The Well-Cast Heiress

        For a motion picture to be successful, dozens of specialists are brought in to provide their best opinions on how a film should be transformed from words on a page to the movements, dialogue, and emotion of the characters moving around on screen. From the director to the set designers, everyone involved in a movie has his or her personal expertise. Among the most important of the roles involved in filmmaking is that of a casting director. Although the job title might not have existed when William Wyler’s The Heiress was filmed in 1949, whoever chose the actors for the roles in the film did a phenomenal job of casting the roles of Catherine, Morris, and Dr. Sloper. Choosing the actors for a film in crucial for the quality of the end product, and something that cinematic professionals still struggle with today.

        Catherine, the self-conscious daughter of the demeaning Dr. Sloper, was portrayed by Olivia de Havilland, and possessed many of the core characteristics that define Catherine’s character. In the 1880 novel Washington Square (upon which the film was based), Henry James presented Catherine as a middle-of-the-road person all around. With looks that do not repulse but also do not turn heads, it is hard to cast an actress for Catherine’s part. With most movie stars being among the most beautiful creatures walking the earth, it took a keen eye for acting talent to find the right person for the role of the fair-weather Catherine.

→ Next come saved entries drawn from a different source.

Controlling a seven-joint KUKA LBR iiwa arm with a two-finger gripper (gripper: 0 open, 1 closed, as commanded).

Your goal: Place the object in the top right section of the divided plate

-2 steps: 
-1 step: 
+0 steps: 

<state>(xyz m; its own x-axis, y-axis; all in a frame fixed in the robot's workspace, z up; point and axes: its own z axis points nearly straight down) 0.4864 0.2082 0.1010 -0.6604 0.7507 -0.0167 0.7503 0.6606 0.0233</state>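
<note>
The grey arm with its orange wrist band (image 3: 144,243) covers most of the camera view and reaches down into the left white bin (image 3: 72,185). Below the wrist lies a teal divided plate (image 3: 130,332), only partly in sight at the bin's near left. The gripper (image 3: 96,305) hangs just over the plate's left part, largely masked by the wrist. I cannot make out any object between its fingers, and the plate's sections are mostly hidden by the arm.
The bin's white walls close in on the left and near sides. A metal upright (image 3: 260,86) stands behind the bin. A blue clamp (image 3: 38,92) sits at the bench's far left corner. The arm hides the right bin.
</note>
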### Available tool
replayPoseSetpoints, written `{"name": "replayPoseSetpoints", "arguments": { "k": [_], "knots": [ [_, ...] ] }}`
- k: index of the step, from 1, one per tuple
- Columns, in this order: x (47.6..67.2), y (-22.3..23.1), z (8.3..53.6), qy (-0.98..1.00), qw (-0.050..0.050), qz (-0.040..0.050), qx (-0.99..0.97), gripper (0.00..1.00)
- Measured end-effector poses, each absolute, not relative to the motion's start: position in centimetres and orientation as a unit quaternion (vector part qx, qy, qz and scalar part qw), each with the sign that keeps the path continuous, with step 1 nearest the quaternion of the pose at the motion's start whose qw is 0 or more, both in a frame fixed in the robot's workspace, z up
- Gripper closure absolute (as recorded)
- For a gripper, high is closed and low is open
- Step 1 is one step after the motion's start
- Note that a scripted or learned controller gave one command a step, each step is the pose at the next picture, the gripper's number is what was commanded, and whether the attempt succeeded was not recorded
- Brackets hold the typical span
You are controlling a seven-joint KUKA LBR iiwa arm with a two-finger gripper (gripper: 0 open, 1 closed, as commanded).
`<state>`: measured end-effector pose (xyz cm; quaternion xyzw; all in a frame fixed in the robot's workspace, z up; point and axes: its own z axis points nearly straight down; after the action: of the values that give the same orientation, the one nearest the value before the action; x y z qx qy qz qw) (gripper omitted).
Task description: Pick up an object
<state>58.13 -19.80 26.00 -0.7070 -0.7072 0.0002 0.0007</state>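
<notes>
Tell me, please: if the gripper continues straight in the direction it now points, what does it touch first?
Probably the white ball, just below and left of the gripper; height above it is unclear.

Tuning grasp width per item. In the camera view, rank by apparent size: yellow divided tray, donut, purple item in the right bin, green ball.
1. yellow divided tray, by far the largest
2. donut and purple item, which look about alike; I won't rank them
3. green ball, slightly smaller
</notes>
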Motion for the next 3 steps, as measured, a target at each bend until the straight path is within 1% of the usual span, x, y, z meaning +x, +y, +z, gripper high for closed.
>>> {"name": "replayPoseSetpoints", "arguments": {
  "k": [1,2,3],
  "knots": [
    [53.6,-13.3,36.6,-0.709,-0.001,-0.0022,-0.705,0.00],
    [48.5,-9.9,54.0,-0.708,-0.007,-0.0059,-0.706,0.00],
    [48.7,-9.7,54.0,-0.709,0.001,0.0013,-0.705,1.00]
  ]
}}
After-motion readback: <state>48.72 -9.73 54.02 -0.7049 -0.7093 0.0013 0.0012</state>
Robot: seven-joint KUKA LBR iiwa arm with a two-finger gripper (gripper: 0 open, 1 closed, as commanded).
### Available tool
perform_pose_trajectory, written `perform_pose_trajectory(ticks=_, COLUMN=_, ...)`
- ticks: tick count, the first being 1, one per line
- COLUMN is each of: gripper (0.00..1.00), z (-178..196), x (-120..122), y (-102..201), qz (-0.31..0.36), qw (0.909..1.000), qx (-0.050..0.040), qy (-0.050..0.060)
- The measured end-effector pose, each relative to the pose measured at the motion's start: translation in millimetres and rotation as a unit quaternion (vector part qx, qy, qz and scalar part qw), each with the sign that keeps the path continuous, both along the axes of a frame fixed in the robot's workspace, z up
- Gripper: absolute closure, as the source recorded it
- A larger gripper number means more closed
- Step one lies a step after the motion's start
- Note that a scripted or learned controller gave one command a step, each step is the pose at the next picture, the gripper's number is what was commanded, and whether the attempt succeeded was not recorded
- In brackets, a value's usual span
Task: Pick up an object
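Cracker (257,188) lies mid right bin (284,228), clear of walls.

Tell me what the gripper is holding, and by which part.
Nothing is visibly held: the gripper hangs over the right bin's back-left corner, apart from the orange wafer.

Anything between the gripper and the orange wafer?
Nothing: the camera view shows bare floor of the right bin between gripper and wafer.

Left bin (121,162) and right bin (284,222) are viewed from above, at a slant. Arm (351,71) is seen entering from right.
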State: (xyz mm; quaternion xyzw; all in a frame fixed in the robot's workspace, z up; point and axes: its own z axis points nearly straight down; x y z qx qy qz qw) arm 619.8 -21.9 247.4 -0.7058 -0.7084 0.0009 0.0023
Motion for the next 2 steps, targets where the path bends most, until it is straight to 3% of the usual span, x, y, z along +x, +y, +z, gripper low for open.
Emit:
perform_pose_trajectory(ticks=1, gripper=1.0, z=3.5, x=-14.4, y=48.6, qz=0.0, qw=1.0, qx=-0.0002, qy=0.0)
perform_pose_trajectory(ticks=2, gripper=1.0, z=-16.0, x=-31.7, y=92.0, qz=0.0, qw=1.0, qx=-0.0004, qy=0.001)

        Morris, on the other hand, was not as hard to find. Being blessed with charm and good looks, he was more than likely a much easier casting decision. Montgomery Clift was very well fitted for the role of Morris because of his natural charm. His charisma not only swindles Catherine into falling for him but lures the audience into his grasp as well.

        However, the award for the best-cast role in the film has to be given to Ralph Richardson for his portrayal of Dr. Sloper. His performance in Wyler’s adaptation makes it seem that he was a close friend of Henry James. Richardson carries the aura of the cold-hearted, belittling doctor in every movement that he completes and word of dialogue that he speaks on the screen.

        The nature of the doctor is the backbone of the movie and challenges the audiences by not giving them a clear “bad-guy.” As movies continue to be made, “The Heiress” will always be used as a prototype for a well-cast film.